### WHAT IS EXPECTED
Give back every record exactly, with its pictures left out.

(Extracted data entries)
⟨
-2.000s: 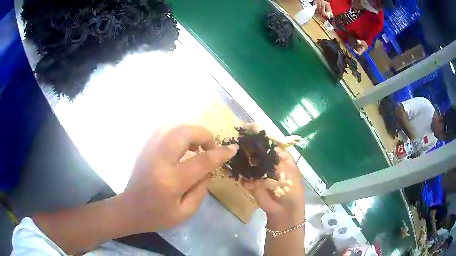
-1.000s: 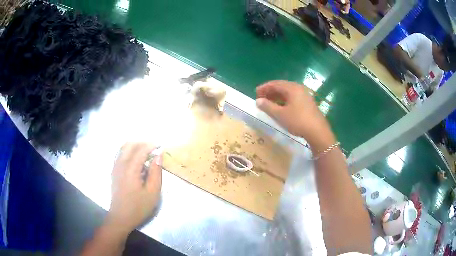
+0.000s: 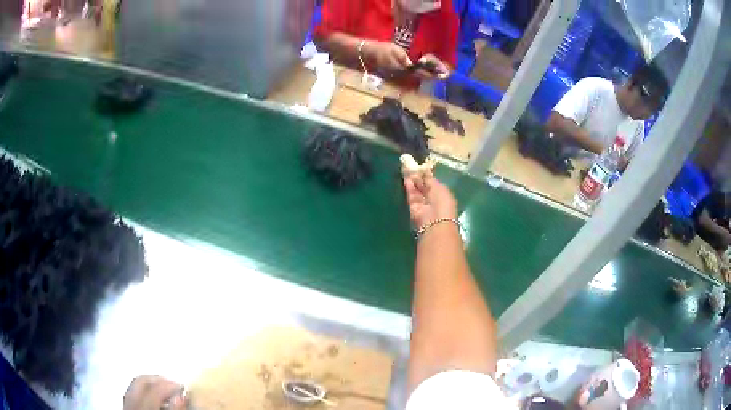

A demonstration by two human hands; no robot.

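Observation:
My right hand (image 3: 423,196), with a chain bracelet, is stretched out over the green belt near its far edge. Its fingers hold a small cream part (image 3: 416,165). My left hand (image 3: 152,393) is low at the left, partly cut off by the bottom edge; whether it holds anything is unclear. The brown-spotted cardboard sheet (image 3: 240,359) lies on the near table. On it is a white-rimmed glue dish (image 3: 303,391) with a thin pale stick across it.
A large pile of black rings (image 3: 56,272) is at the left. Black clumps (image 3: 338,158) lie on the belt (image 3: 216,176). A pale metal post (image 3: 601,232) crosses the right side. A person in red and one in white work opposite. A mug (image 3: 613,383) is lower right.
The black ring piece seen in both hands two seconds ago is no longer visible in them. My right hand has reached farther across the belt with the cream part. The view has tilted up.

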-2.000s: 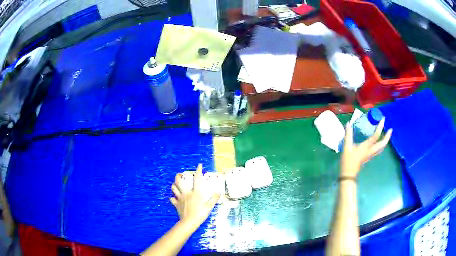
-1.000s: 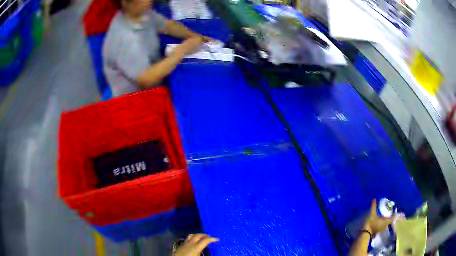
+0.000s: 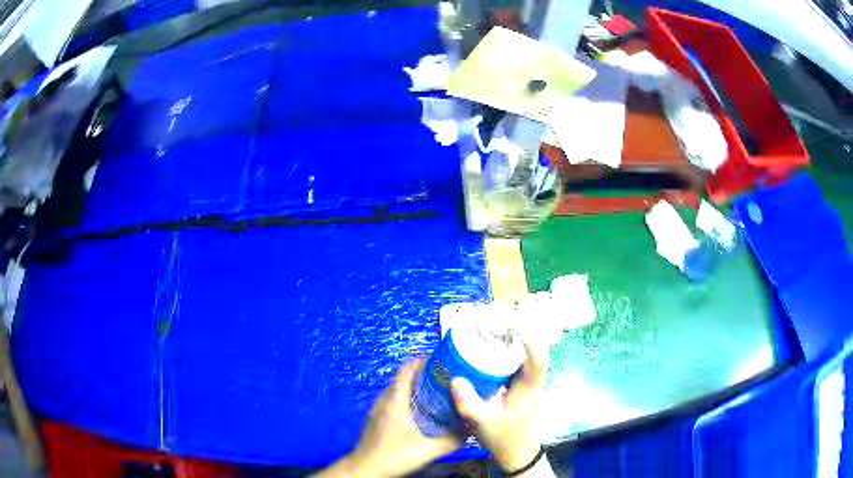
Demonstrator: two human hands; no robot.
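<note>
A blue-and-white spray can is held tilted over the bench's front edge, its pale top up and to the right. My left hand grips its lower body. My right hand is around its upper part, thumb on the blue side. Several white plastic units stand in a short row just behind the can, across the blue sheet and green mat; the can and right hand partly hide them. The image is blurred there, so their marks cannot be read.
Blue sheets cover the left. A clear container hangs on the post under a yellow card. White wipes and a blue-capped bottle lie on the green mat. A red crate is at back right, a blue tote at front right.
The view has swung left and back to the bench. The can, earlier upright at the back left, is now in both hands at the front. The right hand has left the bottle, the left hand the units.
</note>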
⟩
### ANSWER SECTION
-2.000s: 
-1.000s: 
+0.000s: 

A demonstration by two human hands; no robot.

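Observation:
My right hand (image 3: 423,196), with a chain bracelet, is stretched out over the green belt near its far edge. Its fingers hold a small cream part (image 3: 416,165). My left hand (image 3: 152,393) is low at the left, partly cut off by the bottom edge; whether it holds anything is unclear. The brown-spotted cardboard sheet (image 3: 240,359) lies on the near table. On it is a white-rimmed glue dish (image 3: 303,391) with a thin pale stick across it.
A large pile of black rings (image 3: 56,272) is at the left. Black clumps (image 3: 338,158) lie on the belt (image 3: 216,176). A pale metal post (image 3: 601,232) crosses the right side. A person in red and one in white work opposite. A mug (image 3: 613,383) is lower right.
The black ring piece seen in both hands two seconds ago is no longer visible in them. My right hand has reached farther across the belt with the cream part. The view has tilted up.
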
-2.000s: 
-1.000s: 
+0.000s: 
Demonstrator: two human hands; no robot.
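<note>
A blue-and-white spray can is held tilted over the bench's front edge, its pale top up and to the right. My left hand grips its lower body. My right hand is around its upper part, thumb on the blue side. Several white plastic units stand in a short row just behind the can, across the blue sheet and green mat; the can and right hand partly hide them. The image is blurred there, so their marks cannot be read.
Blue sheets cover the left. A clear container hangs on the post under a yellow card. White wipes and a blue-capped bottle lie on the green mat. A red crate is at back right, a blue tote at front right.
The view has swung left and back to the bench. The can, earlier upright at the back left, is now in both hands at the front. The right hand has left the bottle, the left hand the units.
</note>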

That concludes the exercise.